Her paintings present concrete forms, yet resist narrative interpretation; like
the coexistence of detailed motifs and amorphous stains, both her work and
logic form a stage of paradox.
Consider the title of one of the exhibited works: A
Representation of a Real Situation with a Variable Indexical–Narrative
Structure, Embodied by the Face of a Girl from Page 14 of National Geographic,
January 2002, and the Various Inner Sensations Surrounding It,.
Although it appears highly “specific,” it does not guarantee meaning any more
clearly than the previously favored title Untitled—in this
exhibition, only one work bore that title, depicting a mask identical to the
face behind it floating in front.
The titles are so long that they provoke
laughter, yet even adding more lines would not change the situation. The title
contains both definite meanings such as “indexical–narrative structure” and
“representations,” as well as uncertain or variable elements like “variable,”
“situation,” and “various inner sensations.” The artist states that her work
consists of “64 formal units and 64 conceptual units.” If there are that many,
they can hardly remain elemental.
Systematizing these formal and conceptual units through group
theory resembles the methods of biologists, chemists, or mathematicians who
classify and quantify existence itself. The combinations of dozens of such
units would generate an enormous number of possibilities. Since the work is not
purely abstract, the method of combination is difficult to gauge. It would be
far more complex than the compositions of Mondrian, for example, which were
based on vertical/horizontal lines and primary colors.
The word most frequently
encountered in her texts—whether in book titles, exhibition titles, or artwork
titles—is “multidimensional.” Paintings featuring the “emergence of
multidimensional beings” are forms of “multidimensional geometry.” This
multidimensionality provides a logical reason for continuing to paint even in
the age of computers. In the era of the information revolution, painters must
have their own answer to why they paint, and that answer must possess
universality. The “self,” which many painters rely upon, is not sufficient. Nor
is “painting for painting’s sake.” The subject and painting are not at the
beginning of artistic pursuit but at its end.
Chung compares humans to computers. While similar, they are also
fundamentally different. Painting is an open system carried out by humans—more
intuitive than computers, which operate as mechanical algorithms governed by
closed forms. Multidimensionality is reborn as rich intuitive imagery. The
concept of “manifold,” introduced by mathematician Riemann, turns “the diverse”
into a concrete entity determined by multiple factors. The amorphous stains and
traces appearing in Chung’s work in recent years suggest that such manifolds
are not only geometric but also related to complex flows like turbulence.
The
geometric metaphors implied by “multidimensionality” are abundant. Impossible
forms and organisms appear, and polyhedra are animated with lifelike qualities.
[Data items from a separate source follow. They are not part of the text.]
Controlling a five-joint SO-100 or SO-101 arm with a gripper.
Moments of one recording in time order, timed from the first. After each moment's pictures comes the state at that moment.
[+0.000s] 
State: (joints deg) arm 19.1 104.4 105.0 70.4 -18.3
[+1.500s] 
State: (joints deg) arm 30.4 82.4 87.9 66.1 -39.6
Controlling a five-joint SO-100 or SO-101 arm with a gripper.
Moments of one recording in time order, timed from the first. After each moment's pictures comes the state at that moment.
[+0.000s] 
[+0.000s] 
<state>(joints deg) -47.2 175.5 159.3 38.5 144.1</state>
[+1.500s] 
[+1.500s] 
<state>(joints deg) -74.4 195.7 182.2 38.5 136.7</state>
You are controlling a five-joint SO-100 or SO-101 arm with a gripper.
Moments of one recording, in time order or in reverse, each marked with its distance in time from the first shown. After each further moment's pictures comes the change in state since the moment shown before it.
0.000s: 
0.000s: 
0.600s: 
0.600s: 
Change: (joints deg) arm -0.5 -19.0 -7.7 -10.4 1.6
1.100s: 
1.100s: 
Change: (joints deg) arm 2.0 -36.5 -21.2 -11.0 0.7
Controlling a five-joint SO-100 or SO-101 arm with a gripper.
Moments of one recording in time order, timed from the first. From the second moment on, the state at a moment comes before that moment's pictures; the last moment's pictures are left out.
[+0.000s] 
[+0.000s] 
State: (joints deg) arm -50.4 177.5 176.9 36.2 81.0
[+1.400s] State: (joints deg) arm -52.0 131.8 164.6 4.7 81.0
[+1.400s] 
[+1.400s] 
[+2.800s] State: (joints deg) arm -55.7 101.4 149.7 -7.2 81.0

The brain, often symbolized by walnuts in her paintings, evokes the unseen
world and dimensions. Like the onion in earlier works—symbolizing an endless
hermeneutic loop—the brain, folding infinite layers within a finite space,
becomes a powerful metaphor for painting itself.
As Hamlet famously states, “I could be bounded in a nutshell and
count myself a king of infinite space,” a metaphor often associated with the
brain’s capacity for spatial imagination. In Chung’s work, geometry is flexible
enough to appear in cartoon characters or holes in bread. The stains and traces
that disrupt otherwise ordered compositions evoke sequences, proliferation, and
the processes of emergence and disappearance. For change to occur, as ancient
atomists argued, the concept of the void is essential.
Many of her works
reference “emptiness (空),” such as The
Emergence of a Face Produced by the Conceptual Definition of Emptiness.
In works like An Analytical Dialogue on the Void Occurring in a
Multidimensional Poetic-Pictorial Space, holes appear in the canvas,
revealing blank white spaces behind. Emptiness here signifies not mere absence,
but the potential for transformation.